For a moment one of the hands on the desk flicked out of Routh’s field of vision. Then it was back again, immobile as before. But now between the two hands there lay what looked like a single folded sheet of quarto paper. The effect of this appearance was startling. Squire’s shoulder disappeared. Squire’s voice rose in something like a surprised and horrified yelp. The owner of the hands answered this with a low laugh. ‘Yes,’ he said. ‘Here it is.’

‘But you’ve no business to have it out like that. It’s outrageous! If the Director…’

‘The Director has some very odd ways, I admit. This, I really believe, is the only existing copy of Formula Ten. It is unique – and the basis of the whole effort. How lucky we are to have it! It was got out of Hendrik, I have been told, just before be succumbed to the persuasions that were unfortunately found necessary in his case. Am I right?’

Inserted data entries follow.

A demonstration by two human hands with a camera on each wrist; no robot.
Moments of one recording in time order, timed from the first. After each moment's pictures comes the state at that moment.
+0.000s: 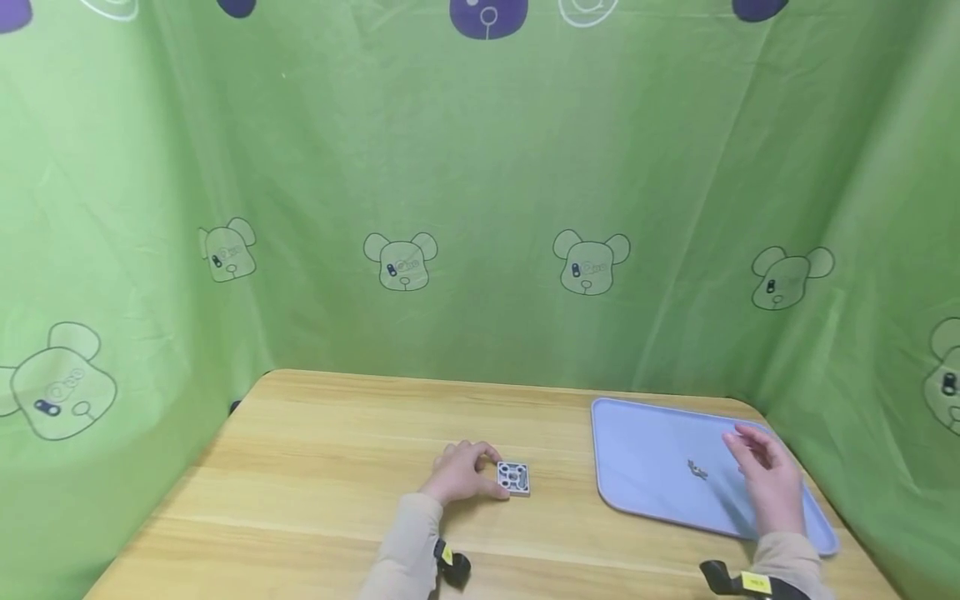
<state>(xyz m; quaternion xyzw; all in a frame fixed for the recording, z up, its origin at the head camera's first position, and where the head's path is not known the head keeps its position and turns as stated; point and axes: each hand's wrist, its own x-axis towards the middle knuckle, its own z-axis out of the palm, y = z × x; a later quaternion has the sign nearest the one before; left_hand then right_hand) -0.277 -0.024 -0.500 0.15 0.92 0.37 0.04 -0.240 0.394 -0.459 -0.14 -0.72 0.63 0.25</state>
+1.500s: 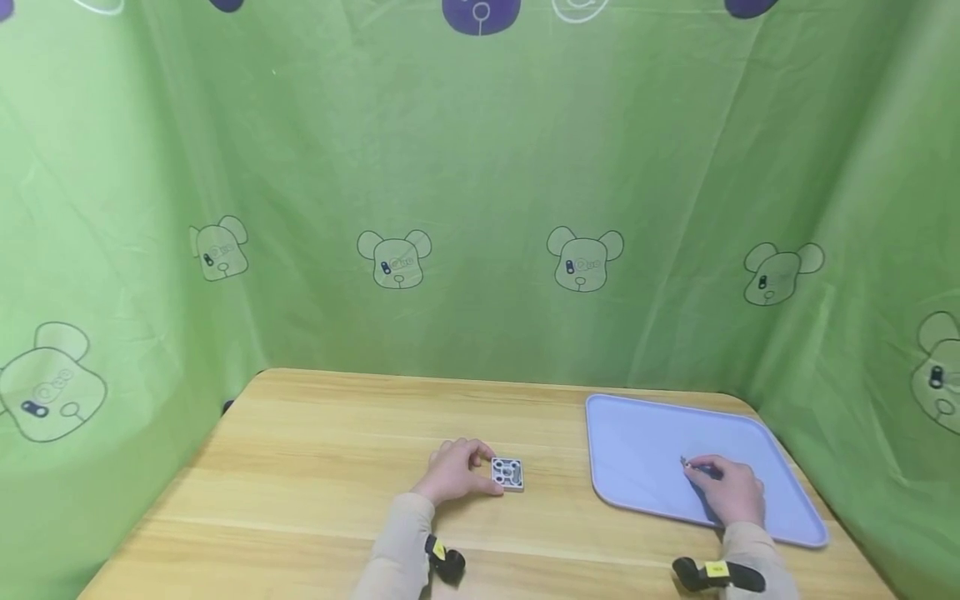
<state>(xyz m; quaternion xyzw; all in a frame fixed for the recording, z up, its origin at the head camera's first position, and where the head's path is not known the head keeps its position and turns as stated) -0.285 -0.027 -0.515 0.17 0.91 0.39 0.02 -0.256 0.406 -0.513 -0.12 -0.94 0.28 0.15</state>
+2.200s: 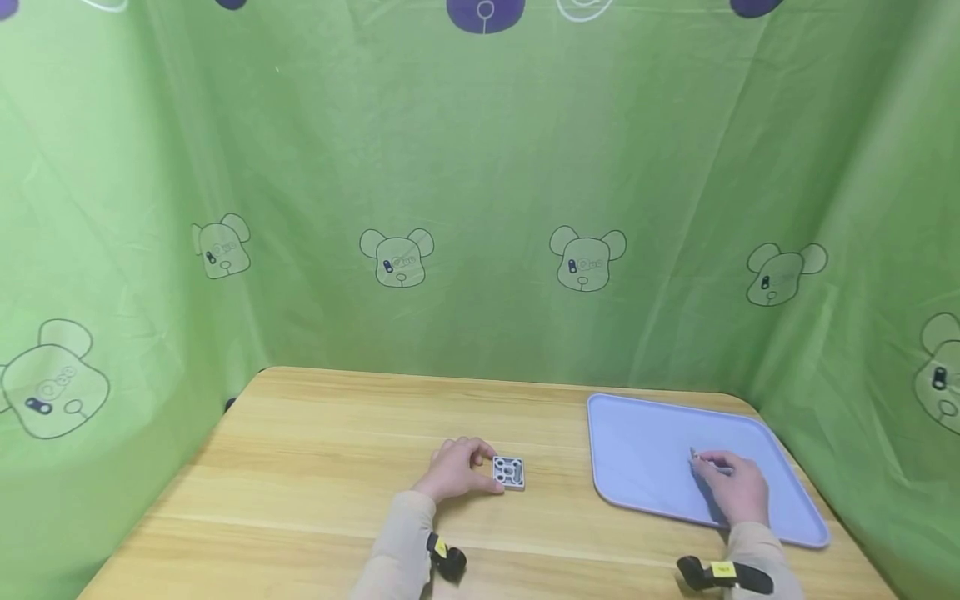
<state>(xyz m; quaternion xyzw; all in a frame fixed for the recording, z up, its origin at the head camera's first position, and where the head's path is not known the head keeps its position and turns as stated) -0.287 -0.029 -0.516 0.17 0.91 0.39 0.03 -0.254 0.402 -0.503 -0.15 -0.92 0.33 0.17</state>
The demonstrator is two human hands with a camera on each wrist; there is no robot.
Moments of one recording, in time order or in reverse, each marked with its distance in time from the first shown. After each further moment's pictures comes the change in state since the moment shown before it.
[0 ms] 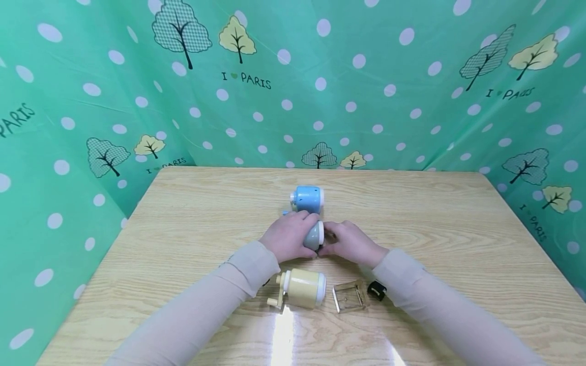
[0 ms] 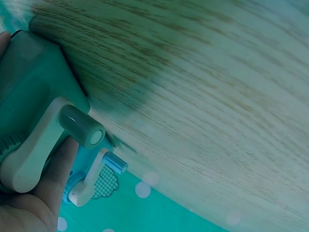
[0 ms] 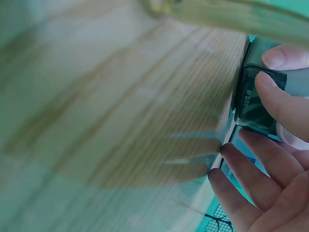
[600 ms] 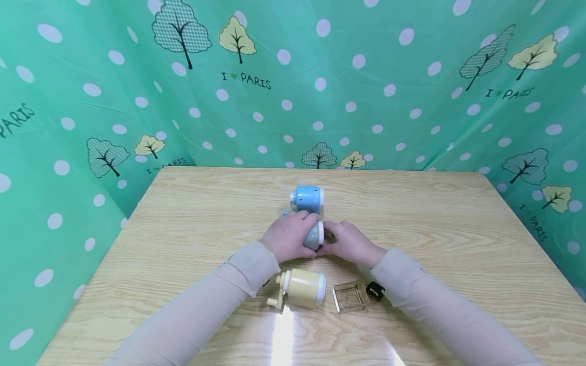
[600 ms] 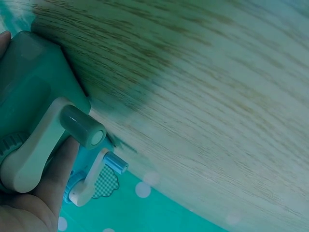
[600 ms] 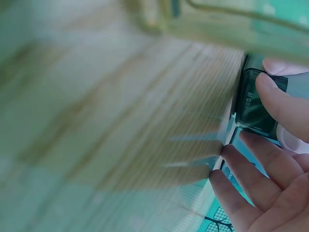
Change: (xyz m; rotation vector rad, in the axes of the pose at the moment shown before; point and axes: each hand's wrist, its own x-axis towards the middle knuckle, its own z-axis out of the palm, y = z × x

‘I know nothing about it.’ Squire’s voice was suddenly husky.

‘Don’t you? Then how much you must regret not having been present, my dear Squire, on an occasion so much in your line. But – as I say – we were lucky to get what we did. One knows people here and there about the world who would give millions for this, does one not? Or even – come to think of it – a kingdom? No wonder the Director will have it out only under circumstances of the most portentous security. I enter into your horror and dismay, my dear chap. But when I need Formula Ten I fetch it out and mention the fact afterwards.’

‘I don’t like it.’

‘That reminds me. No more do I like your friend the tramp. I don’t like his being brought here, and I don’t know that I like his going away from here either. I think he had better be killed at once and the body incinerated. See to it, Squire, will you?’

It is difficult to hear something of this sort said about oneself and not suppose, for some moments at least, that one is simply listening to a rather tasteless joke. Had the full force of the words broken upon Routh at once he would undoubtedly have taken to his heels and run. As it was, he remained, misdoubting and stupefied, during the few seconds in which flight might have availed him. His eye was actually still at the keyhole when that orifice was obscured by what was patently the bulk of Squire advancing to open the door. And Squire, it seemed, was now to be simply his, Routh’s, executioner!

That men so wicked as these could exist was at once incredible and most horribly plausible. And Routh realized that to be found crouching here would be fatal. It was not merely that the secrets he would be presumed to have overheard must absolutely seal his fate. It was also that in such a situation a passive role is fatal; that to turn the tables upon fortune at such a juncture only action will remotely serve… Routh opened the door before him and marched into the room.